● EXERCISE
Exact repetition of every entry is required.

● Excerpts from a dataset
◇ ◇ ◇ ◇ ◇
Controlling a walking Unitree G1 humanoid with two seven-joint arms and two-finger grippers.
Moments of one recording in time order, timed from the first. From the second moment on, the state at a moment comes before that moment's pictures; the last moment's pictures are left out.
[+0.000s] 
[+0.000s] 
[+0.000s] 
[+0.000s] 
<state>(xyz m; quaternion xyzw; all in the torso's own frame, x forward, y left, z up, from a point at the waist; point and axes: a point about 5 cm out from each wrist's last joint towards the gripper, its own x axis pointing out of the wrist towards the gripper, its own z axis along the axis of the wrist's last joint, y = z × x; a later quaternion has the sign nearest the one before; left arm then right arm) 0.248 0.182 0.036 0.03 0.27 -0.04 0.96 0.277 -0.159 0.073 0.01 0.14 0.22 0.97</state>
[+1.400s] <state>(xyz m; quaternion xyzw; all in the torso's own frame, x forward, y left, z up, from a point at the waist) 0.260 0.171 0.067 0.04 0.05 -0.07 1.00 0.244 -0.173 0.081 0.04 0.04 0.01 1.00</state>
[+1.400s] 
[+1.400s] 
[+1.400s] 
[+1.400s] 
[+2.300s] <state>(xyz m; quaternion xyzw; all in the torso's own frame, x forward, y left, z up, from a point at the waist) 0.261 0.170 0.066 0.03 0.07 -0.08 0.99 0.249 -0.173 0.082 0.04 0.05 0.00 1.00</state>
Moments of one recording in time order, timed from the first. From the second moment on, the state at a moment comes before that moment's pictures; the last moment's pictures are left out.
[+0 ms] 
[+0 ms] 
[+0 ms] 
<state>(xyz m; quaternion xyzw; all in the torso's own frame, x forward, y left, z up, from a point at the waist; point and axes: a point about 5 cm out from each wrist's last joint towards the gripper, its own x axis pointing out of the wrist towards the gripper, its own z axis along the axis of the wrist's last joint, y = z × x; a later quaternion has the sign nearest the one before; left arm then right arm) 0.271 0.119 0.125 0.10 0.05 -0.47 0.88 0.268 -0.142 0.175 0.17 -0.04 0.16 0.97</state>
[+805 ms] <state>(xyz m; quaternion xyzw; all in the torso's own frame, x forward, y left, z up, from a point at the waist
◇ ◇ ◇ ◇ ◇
● EXPECTED OUTPUT
Controlling a walking Unitree G1 humanoid with two seven-joint arms and two-finger grippers.
Moments of one recording in time order, timed from the first. From the second moment on, the state at a moment comes before that moment's pictures; the last moment's pictures are left out.
[+0.000s] 
[+0.000s] 
[+0.000s] 
[+0.000s] 
<state>(xyz m; quaternion xyzw; all in the torso's own frame, x forward, y left, z up, from a point at the waist; point and axes: a point about 5 cm out from each wrist's last joint towards the gripper, its own x axis pointing out of the wrist towards the gripper, its own z axis along the axis of the wrist's last joint, y = z × x; a later quaternion has the sign nearest the one before; left arm then right arm) 0.248 0.182 0.036 0.03 0.27 -0.04 0.96 0.277 -0.159 0.073 0.01 0.14 0.22 0.97</state>
[+1.400s] <state>(xyz m; quaternion xyzw; all in the torso's own frame, x forward, y left, z up, from a point at the waist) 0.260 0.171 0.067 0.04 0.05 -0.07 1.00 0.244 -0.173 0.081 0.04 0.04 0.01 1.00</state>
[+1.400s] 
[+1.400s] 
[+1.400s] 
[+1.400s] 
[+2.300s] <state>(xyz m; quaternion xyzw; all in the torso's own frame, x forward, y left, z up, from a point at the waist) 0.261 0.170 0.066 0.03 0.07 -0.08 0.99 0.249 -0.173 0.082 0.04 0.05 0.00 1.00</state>
Moments of one recording in time order, timed from the first. From the second moment on, the state at a moment comes before that moment's pictures; the last moment's pictures are left out.
[+0 ms] 
[+0 ms] 
[+0 ms] 
<state>(xyz m; quaternion xyzw; all in the torso's own frame, x forward, y left, z up, from a point at the waist; point and axes: a point about 5 cm out from each wrist's last joint towards the gripper, its own x axis pointing out of the wrist towards the gripper, its own z axis along the axis of the wrist's last joint, y = z × x; a later quaternion has the sign nearest the one before; left arm then right arm) 0.271 0.119 0.125 0.10 0.05 -0.47 0.88 0.268 -0.142 0.175 0.17 -0.04 0.16 0.97</state>
[+805 ms] <state>(xyz m; quaternion xyzw; all in the torso's own frame, x forward, y left, z up, from a point at the waist

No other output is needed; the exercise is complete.